**Task goal:** All lines below containing the string "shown" are to be copied.

**Exercise data:**
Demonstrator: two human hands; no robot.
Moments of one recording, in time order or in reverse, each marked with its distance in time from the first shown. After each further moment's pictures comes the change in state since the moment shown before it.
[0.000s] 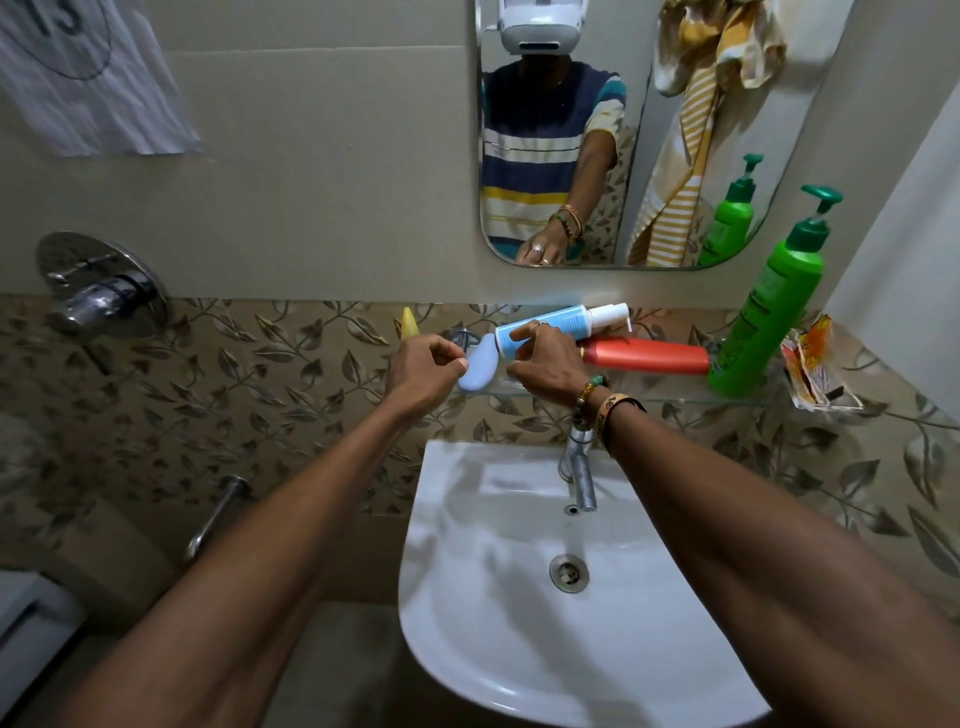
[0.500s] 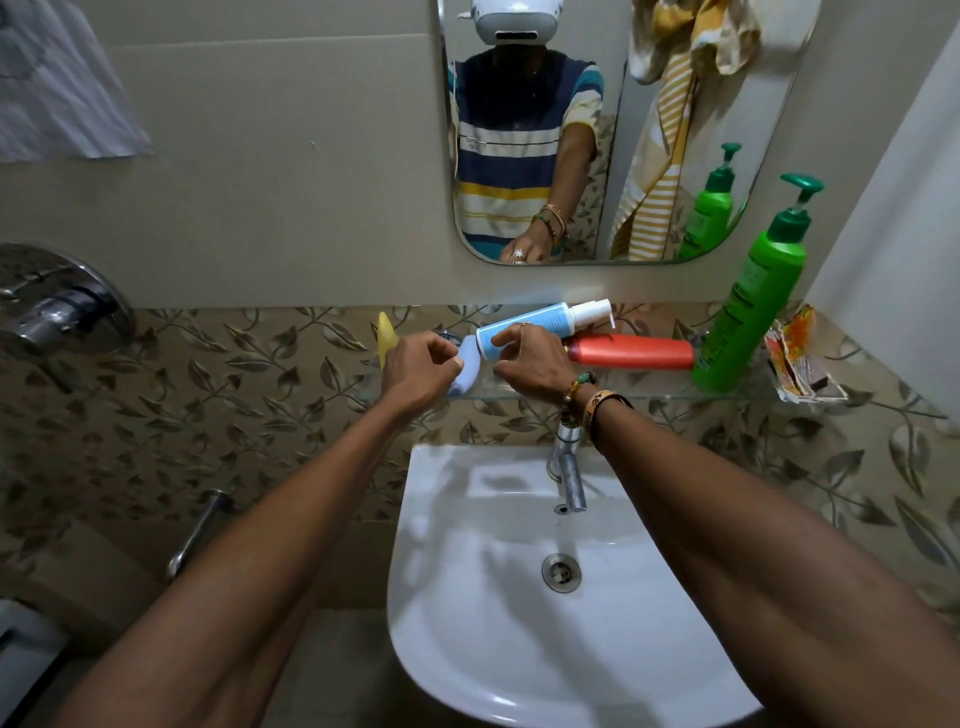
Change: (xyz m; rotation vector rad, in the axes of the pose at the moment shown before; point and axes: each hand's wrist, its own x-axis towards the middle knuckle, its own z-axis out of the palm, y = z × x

**Solution to this problem:**
Moments of one recording, in time order or in reverse, each marked with its distance in time from the first shown. After each further moment's pictures comes the change in state since the moment shown before it.
Change: (xyz m; rotation vector rad, in the axes of the pose at the moment shown before; point and axes: each hand's wrist, its own x-axis towards the middle knuckle, its own z-axis out of the palm, y = z × x

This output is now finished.